* Task brief *
Copy out the listing below exactly, please, and skip any pictures.
==*==
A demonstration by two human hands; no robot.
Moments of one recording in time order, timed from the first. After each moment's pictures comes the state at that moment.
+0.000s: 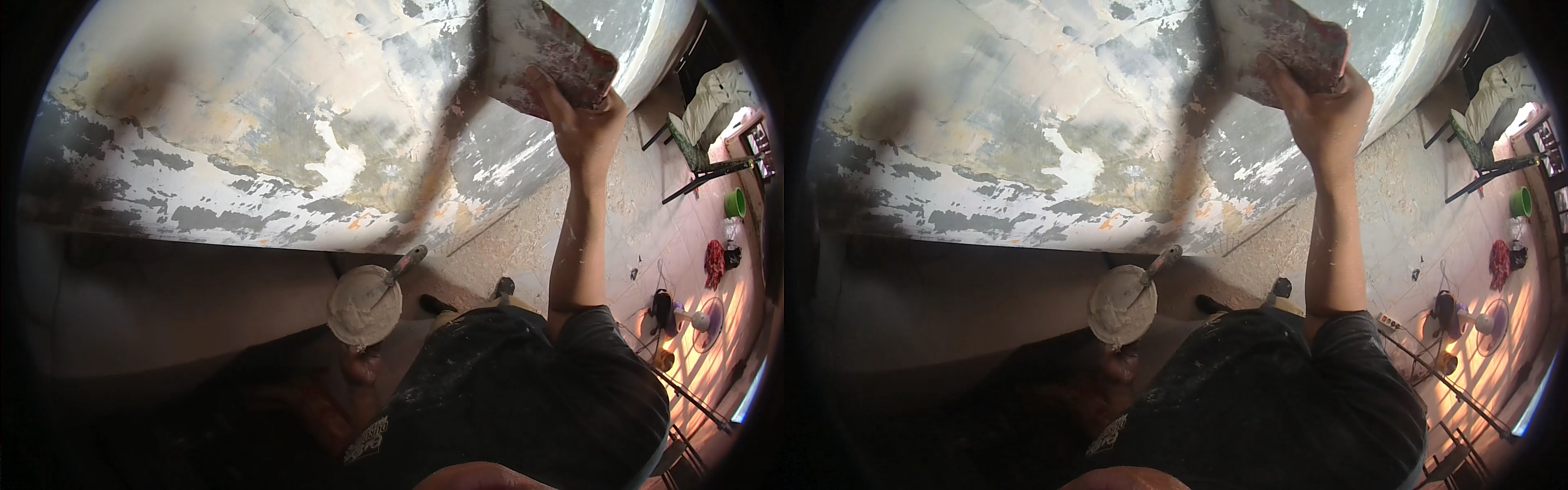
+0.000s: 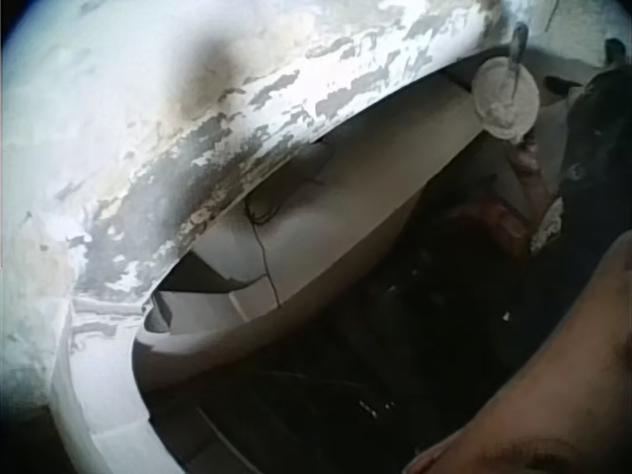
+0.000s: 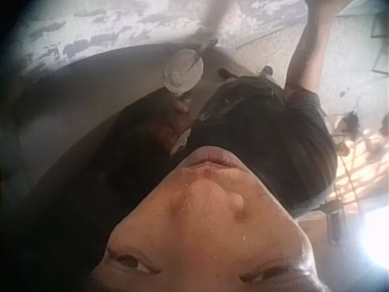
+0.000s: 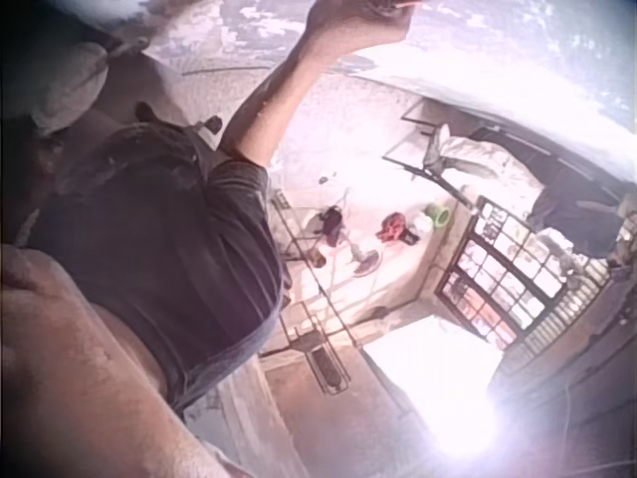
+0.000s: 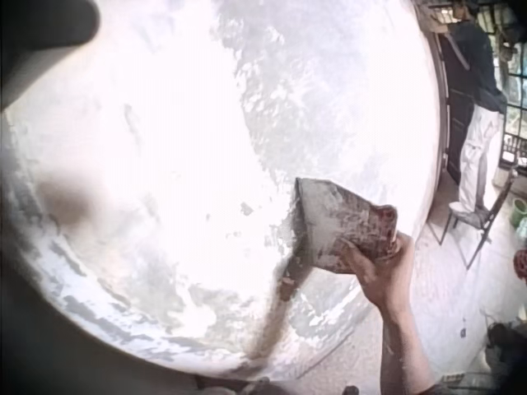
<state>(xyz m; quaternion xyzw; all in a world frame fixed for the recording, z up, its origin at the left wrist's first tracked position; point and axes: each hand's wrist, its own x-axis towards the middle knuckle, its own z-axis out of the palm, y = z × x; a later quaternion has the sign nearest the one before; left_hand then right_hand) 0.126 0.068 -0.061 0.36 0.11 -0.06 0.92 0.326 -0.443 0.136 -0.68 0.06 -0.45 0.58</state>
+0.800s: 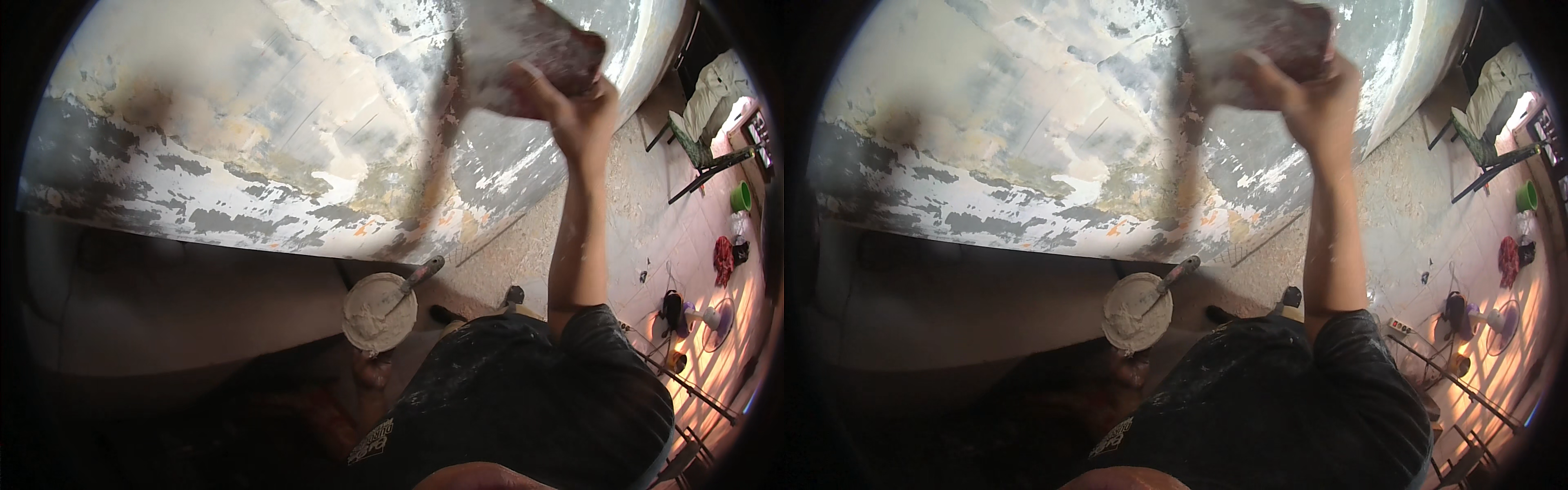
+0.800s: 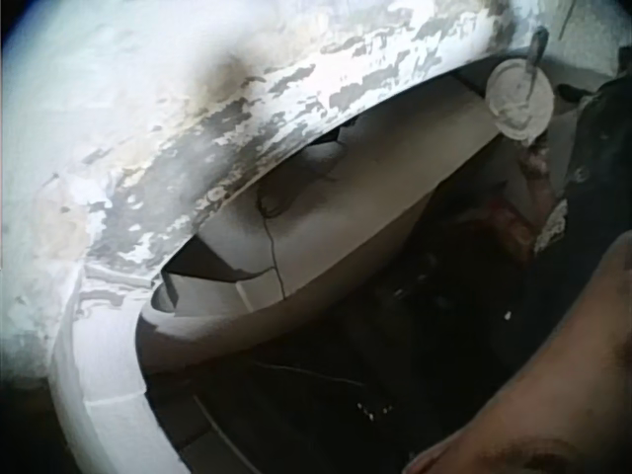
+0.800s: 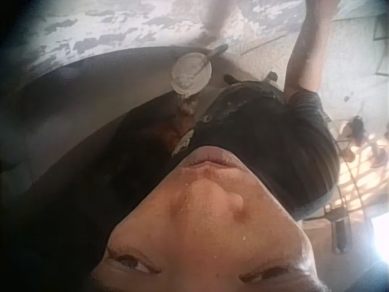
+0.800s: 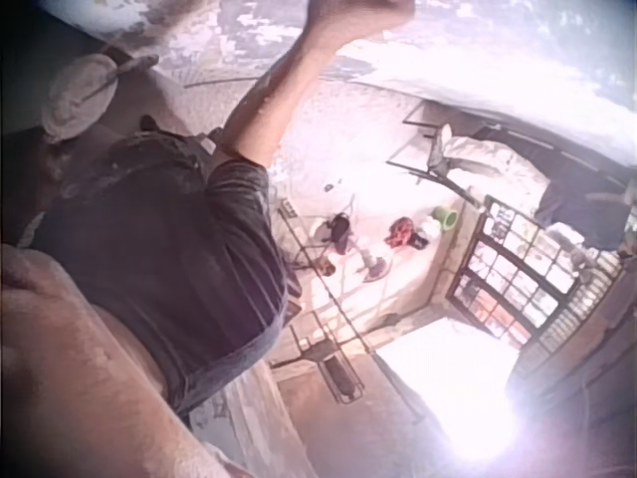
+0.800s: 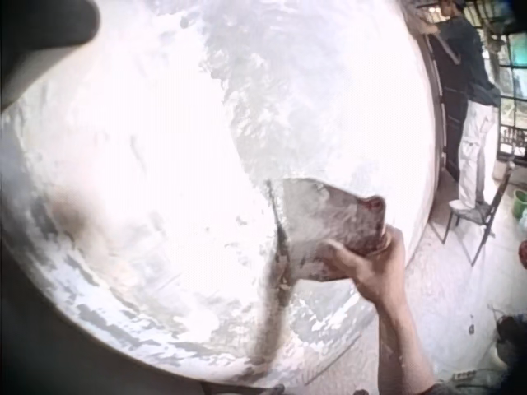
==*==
* Written reply *
A demonstration by two human hands; no robot.
Moments of one recording in time order, timed from the first. After each moment's pictures comes the state at that moment.
+0.000s: 
+0.000s: 
+0.000s: 
+0.000s: 
+0.000s: 
<state>(xyz m; quaternion xyzw; all in a world frame fixed for the recording, z up, its origin at the left wrist's first tracked position; point and axes: each hand's wrist, its own x-axis towards the middle knuckle, its own z-axis out of the palm, y = z × x; a later quaternion has the sign nearest the one before; left_hand then right_hand) 0.126 0.068 -0.061 0.36 0.11 -0.06 0.92 0.326 -0.443 0.136 -0.68 0.06 -0.45 0.58</state>
+0.800s: 
+0.800s: 
+0.800s: 
+0.800s: 
+0.800s: 

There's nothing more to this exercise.